### PROBLEM REQUIREMENTS
Please transcribe the entries exactly and omit the images they contain.

Dataset records
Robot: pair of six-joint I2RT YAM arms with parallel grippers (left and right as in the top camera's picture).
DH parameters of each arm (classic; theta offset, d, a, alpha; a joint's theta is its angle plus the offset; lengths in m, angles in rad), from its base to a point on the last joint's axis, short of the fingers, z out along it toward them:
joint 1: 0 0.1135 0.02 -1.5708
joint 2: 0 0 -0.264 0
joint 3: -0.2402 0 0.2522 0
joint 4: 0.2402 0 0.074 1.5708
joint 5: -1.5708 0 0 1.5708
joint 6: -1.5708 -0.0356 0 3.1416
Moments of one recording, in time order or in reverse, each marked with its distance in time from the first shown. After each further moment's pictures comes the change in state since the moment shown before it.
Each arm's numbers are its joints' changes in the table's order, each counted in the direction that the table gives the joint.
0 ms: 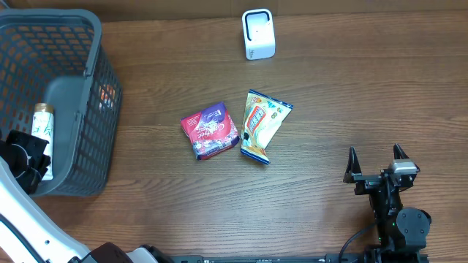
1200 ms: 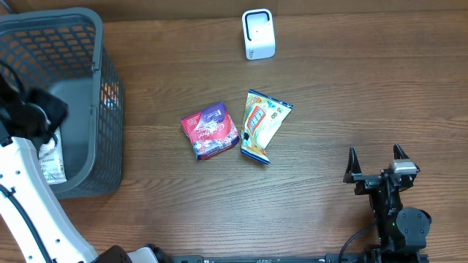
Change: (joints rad) left arm -0.225 0.000 -0.033 -0.336 -0.023 0.014; right arm 0.000 0.000 0.000 0.000 0.000 0.000
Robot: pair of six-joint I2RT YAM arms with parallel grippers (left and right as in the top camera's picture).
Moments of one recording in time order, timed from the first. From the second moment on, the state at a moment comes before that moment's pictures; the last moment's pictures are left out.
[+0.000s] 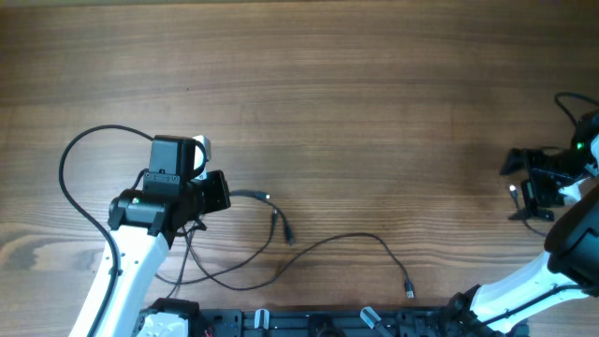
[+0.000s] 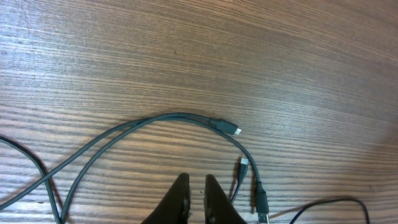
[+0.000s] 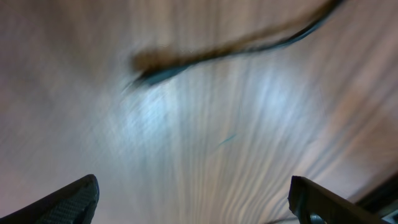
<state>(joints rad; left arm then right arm) -0.15 1.11 0.79 -0.81 0.15 -0.36 -0.62 1.92 1.31 -1.23 -0.17 0.93</state>
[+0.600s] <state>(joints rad) -0.15 1.11 0.79 -0.82 0.17 -0.36 -0.62 1.85 1.06 -0.61 0.18 0.94</state>
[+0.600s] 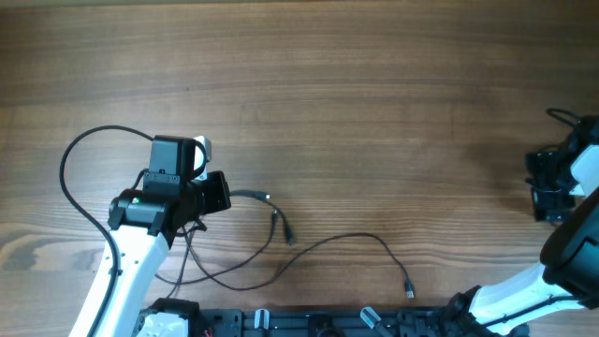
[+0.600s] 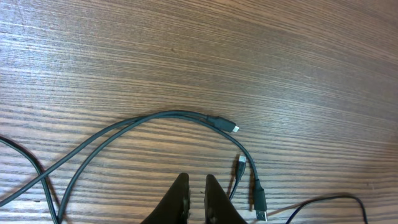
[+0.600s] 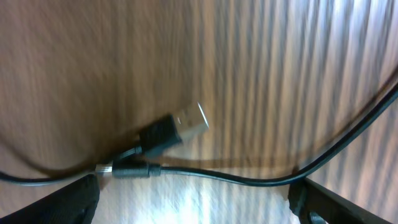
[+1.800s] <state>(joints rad) -0.15 1.11 0.79 -0.85 0.17 -0.36 -0.82 1.53 1.08 -0.13 0.08 1.00</state>
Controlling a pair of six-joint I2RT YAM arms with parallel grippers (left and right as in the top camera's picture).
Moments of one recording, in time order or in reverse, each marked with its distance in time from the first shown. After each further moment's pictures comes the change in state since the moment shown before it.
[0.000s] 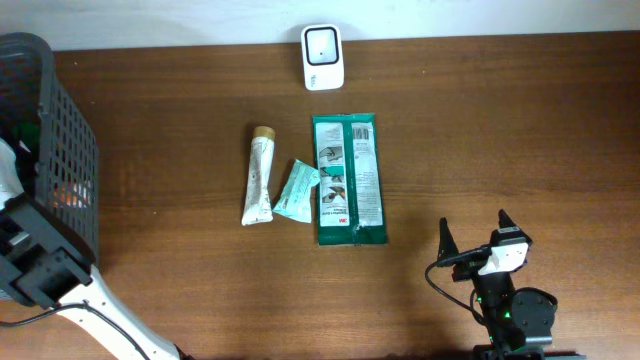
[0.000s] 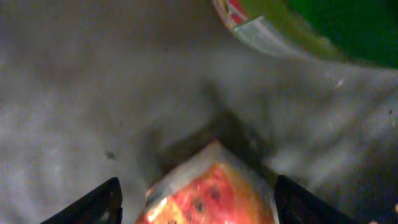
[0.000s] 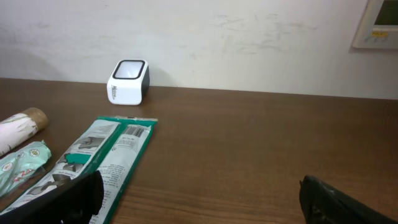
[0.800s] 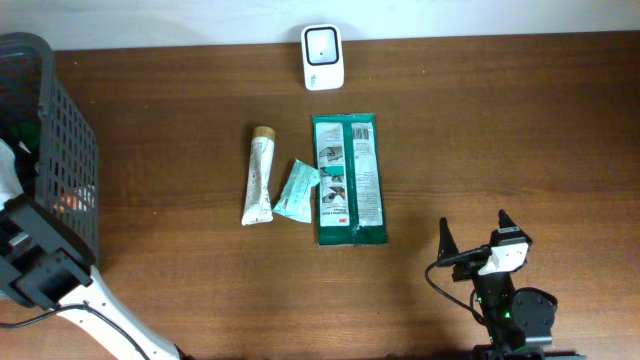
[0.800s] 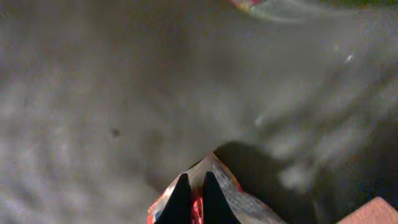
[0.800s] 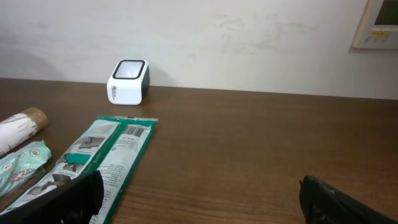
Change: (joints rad) left arm 0.000 -0.011 0.016 -0.053 -0.003 0.007; right arm 0.000 0.000 0.000 0.000 0.000 0.000
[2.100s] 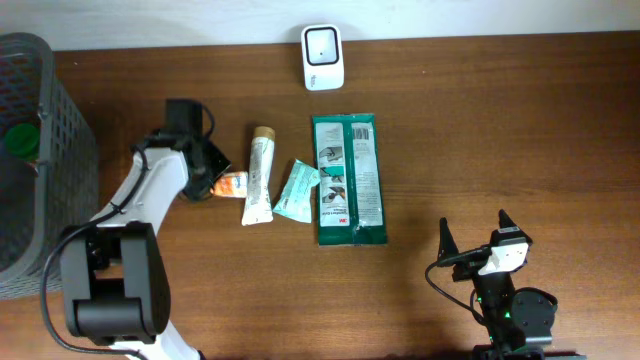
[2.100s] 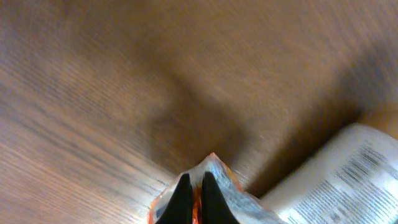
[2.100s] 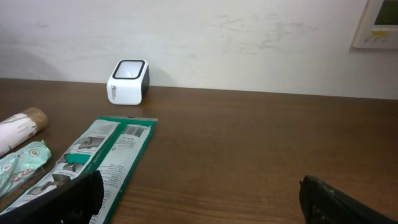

### COMPLETED EXERCISE
Robot: pair of six-joint I2RT YAM arms with parallel grippers (left and right as in the top camera's picture).
DH parameters of each arm (classic; theta offset, d, a, alpha; a joint's theta is its angle plus the offset; lengths in m, angles in rad), from its base to a point on the last joint's axis, short of the fingers, z out along it toward them:
joint 1: 0 0.1135 0.02 -1.5708
joint 2: 0 0 -0.264 0
joint 3: -0.2402 0 0.2522 0
joint 4: 0.2402 0 0.074 1.5708
joint 5: -1.5708 0 0 1.5708
joint 6: -1.5708 -0.0356 0 3.1416
Moments of one recording, in time order or in reverse, each marked with its distance in time from the first shown. After each further moment's pictures comes the change in state since the moment shown before it.
Each arm's numbers are its joints' changes in the table's order, each counted in the direction that the table gives the joint.
0 ms: 
1200 ms: 
Change: (joints rad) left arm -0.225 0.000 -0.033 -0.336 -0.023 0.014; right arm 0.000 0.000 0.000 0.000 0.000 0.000
Robot: pair of six-joint I2RT YAM arms with parallel grippers (left and right as in the top camera's picture).
Moments of one recording in time order, timed from the first. From the second moment on, the state at a moment comes before that moment's pictures; the last moment's pictures are left out.
[+0.000s] 
[+0.000s] 
[+0.000s] 
<state>(joints rad; left arm then right arm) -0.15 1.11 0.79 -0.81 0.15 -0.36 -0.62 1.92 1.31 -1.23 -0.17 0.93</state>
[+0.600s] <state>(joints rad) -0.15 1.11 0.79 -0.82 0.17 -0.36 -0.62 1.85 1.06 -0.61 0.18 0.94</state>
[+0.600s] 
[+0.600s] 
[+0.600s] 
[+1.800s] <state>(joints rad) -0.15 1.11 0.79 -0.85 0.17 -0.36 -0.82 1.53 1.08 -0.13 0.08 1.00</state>
Controlling a pair of six-joint I2RT YAM arms with parallel grippers (left and right as in the top camera's picture).
Moments of one recording, in time order or in reverse, each marked with its distance in time from the first shown. After each further moment's pictures comes the change in state since the moment shown before it.
[0.000s] 
[0.000s] 
[0.000s] 
[0.800s] 
[0.800s] 
[0.800s] 
Change: (joints rad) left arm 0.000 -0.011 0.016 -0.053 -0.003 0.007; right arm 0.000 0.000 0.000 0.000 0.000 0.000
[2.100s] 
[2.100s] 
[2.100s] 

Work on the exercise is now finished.